▶ _Work item_
Repeat these records exactly, pictures excluded.

▶ _Working data_
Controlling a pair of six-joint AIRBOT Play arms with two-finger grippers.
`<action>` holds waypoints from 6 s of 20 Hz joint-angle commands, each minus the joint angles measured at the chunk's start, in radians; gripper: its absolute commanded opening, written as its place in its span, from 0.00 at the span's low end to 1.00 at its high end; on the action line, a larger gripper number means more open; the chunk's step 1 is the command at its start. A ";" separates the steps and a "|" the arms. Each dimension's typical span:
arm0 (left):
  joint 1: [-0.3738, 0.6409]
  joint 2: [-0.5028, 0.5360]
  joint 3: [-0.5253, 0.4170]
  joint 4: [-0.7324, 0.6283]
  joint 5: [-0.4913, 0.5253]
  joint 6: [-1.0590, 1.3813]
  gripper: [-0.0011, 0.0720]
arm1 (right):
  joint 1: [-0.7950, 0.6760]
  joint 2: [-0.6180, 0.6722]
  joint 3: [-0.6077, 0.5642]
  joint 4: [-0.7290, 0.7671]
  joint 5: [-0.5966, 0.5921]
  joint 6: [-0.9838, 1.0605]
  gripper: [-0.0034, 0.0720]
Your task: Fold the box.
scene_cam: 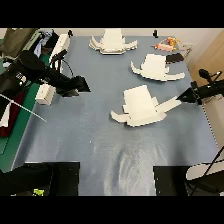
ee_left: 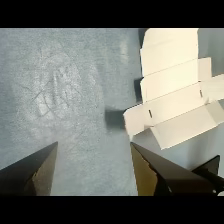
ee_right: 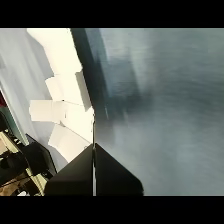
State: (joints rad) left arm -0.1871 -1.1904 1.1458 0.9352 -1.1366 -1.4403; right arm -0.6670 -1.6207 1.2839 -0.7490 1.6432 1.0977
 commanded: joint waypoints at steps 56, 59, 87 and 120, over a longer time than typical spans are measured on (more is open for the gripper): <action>0.042 -0.343 -0.126 -0.498 -0.049 0.757 0.81 | 0.653 0.705 -0.874 0.050 -0.666 -0.153 0.05; 0.013 -0.424 -0.066 -0.494 -0.091 0.788 0.81 | 0.653 0.705 -0.874 0.050 -0.665 -0.153 0.05; -0.111 -0.377 -0.005 -0.464 -0.150 1.066 0.03 | 0.652 0.706 -0.697 -0.424 -0.928 0.206 0.36; -0.255 0.088 -0.511 -0.628 0.218 1.744 0.03 | 0.653 0.705 -0.653 -0.406 -0.898 0.396 0.36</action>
State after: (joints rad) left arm -0.5377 -1.1103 0.6296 0.3523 -0.7498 0.2417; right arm -0.0143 -0.9154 0.6456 -1.1652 0.7403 1.4933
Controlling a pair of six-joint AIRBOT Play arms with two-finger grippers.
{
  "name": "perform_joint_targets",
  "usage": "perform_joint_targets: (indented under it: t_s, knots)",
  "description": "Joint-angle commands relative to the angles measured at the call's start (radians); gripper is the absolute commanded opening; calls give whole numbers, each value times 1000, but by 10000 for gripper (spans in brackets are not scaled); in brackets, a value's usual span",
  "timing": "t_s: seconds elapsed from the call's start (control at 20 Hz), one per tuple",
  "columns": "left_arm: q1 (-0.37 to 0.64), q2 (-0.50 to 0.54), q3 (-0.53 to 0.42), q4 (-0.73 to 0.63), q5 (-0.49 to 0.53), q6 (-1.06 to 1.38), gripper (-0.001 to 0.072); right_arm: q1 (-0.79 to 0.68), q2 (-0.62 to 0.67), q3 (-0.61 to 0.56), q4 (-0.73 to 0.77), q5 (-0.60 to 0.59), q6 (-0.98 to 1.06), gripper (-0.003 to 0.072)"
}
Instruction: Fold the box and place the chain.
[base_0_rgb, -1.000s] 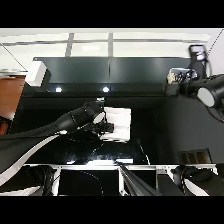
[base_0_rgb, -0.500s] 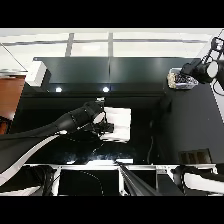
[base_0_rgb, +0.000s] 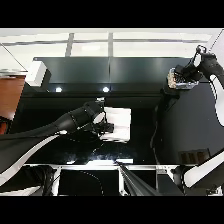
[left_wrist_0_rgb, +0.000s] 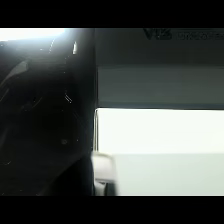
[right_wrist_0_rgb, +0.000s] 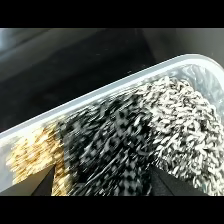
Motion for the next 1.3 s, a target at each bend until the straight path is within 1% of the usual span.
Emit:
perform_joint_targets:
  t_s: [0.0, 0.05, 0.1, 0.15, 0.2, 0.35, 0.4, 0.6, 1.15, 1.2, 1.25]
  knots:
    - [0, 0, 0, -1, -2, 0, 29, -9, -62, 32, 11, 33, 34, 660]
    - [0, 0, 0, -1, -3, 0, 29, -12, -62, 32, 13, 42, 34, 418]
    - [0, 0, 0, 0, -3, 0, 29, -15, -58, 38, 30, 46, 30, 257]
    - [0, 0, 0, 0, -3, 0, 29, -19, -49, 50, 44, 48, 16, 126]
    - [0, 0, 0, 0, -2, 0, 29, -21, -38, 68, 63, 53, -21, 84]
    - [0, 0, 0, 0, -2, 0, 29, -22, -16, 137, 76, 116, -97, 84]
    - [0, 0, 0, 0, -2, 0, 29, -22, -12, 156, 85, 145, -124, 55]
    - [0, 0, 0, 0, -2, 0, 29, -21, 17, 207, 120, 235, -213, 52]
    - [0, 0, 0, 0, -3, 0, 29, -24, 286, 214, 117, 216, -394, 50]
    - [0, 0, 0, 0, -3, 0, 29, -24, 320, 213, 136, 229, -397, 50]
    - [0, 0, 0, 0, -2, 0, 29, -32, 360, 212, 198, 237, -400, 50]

▶ _Output for this task_
Controlling a pair of six-joint AIRBOT Play arms with two-finger grippers.
`<action>` holds waypoints from 6 s of 20 Hz joint-angle commands, each minus the joint angles measured at the chunk's start, in radians; gripper: its absolute commanded opening, written as its place in its span, from 0.00 at the span's low end to 1.00 at its high end; on the action line, a larger gripper number means more open; the chunk's step 1 is the command at its start. A ";" separates the steps and a "|" the arms. Each dimension's typical span:
arm0 (left):
  joint 1: [-0.3738, 0.6409]
  joint 2: [-0.5028, 0.5360]
  joint 3: [-0.5253, 0.4170]
  joint 4: [-0.7324, 0.6283]
  joint 5: [-0.4913, 0.5253]
  joint 6: [-1.0590, 1.3813]
  gripper: [-0.0011, 0.0720]
arm1 (right):
  joint 1: [-0.7950, 0.6760]
  joint 2: [-0.6180, 0.6722]
  joint 3: [-0.6077, 0.5642]
  joint 4: [-0.7290, 0.7671]
  joint 5: [-0.5966, 0.5921]
  joint 6: [-0.9838, 1.0605]
  gripper: [-0.0034, 0.0720]
Your task: Fold the box.
scene_cam: 
ee_left: 
ee_right: 
State: (joints rad) left arm -0.1871 -1.1904 1.1458 0.9352 -1.1366 -1.4403; right arm -0.6670 -1.6207 1.2839 -0.7490 1.6432 1.0977
 commanded: joint waypoints at steps 56, 59, 87 and 120, over a longer time than typical spans are measured on (more is open for the gripper): <action>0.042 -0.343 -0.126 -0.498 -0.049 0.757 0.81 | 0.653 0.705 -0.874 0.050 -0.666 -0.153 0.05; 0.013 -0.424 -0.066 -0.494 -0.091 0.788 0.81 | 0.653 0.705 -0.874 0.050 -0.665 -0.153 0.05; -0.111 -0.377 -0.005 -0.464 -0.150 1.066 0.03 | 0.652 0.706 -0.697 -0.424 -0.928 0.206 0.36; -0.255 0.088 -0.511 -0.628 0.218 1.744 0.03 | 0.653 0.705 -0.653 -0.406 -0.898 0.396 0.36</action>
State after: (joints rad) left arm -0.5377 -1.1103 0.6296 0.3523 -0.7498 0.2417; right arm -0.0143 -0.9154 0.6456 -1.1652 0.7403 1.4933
Controlling a pair of six-joint AIRBOT Play arms with two-finger grippers.
{
  "name": "perform_joint_targets",
  "usage": "perform_joint_targets: (indented under it: t_s, knots)",
  "description": "Joint-angle commands relative to the angles measured at the call's start (radians); gripper is the absolute commanded opening; calls give whole numbers, each value times 1000, but by 10000 for gripper (spans in brackets are not scaled); in brackets, a value's usual span",
  "timing": "t_s: seconds elapsed from the call's start (control at 20 Hz), one per tuple",
  "columns": "left_arm: q1 (-0.37 to 0.64), q2 (-0.50 to 0.54), q3 (-0.53 to 0.42), q4 (-0.73 to 0.63), q5 (-0.49 to 0.53), q6 (-1.06 to 1.38), gripper (-0.001 to 0.072); right_arm: q1 (-0.79 to 0.68), q2 (-0.62 to 0.67), q3 (-0.61 to 0.56), q4 (-0.73 to 0.77), q5 (-0.60 to 0.59), q6 (-0.98 to 1.06), gripper (-0.003 to 0.072)"
}
Instruction: Fold the box and place the chain.
[base_0_rgb, -1.000s] 
[base_0_rgb, -0.500s] 
[base_0_rgb, +0.000s] 
[left_wrist_0_rgb, +0.000s] 
[right_wrist_0_rgb, +0.000s] 
Motion for the next 1.3 s, a target at each bend until the straight path is within 1% of the usual span.
Emit:
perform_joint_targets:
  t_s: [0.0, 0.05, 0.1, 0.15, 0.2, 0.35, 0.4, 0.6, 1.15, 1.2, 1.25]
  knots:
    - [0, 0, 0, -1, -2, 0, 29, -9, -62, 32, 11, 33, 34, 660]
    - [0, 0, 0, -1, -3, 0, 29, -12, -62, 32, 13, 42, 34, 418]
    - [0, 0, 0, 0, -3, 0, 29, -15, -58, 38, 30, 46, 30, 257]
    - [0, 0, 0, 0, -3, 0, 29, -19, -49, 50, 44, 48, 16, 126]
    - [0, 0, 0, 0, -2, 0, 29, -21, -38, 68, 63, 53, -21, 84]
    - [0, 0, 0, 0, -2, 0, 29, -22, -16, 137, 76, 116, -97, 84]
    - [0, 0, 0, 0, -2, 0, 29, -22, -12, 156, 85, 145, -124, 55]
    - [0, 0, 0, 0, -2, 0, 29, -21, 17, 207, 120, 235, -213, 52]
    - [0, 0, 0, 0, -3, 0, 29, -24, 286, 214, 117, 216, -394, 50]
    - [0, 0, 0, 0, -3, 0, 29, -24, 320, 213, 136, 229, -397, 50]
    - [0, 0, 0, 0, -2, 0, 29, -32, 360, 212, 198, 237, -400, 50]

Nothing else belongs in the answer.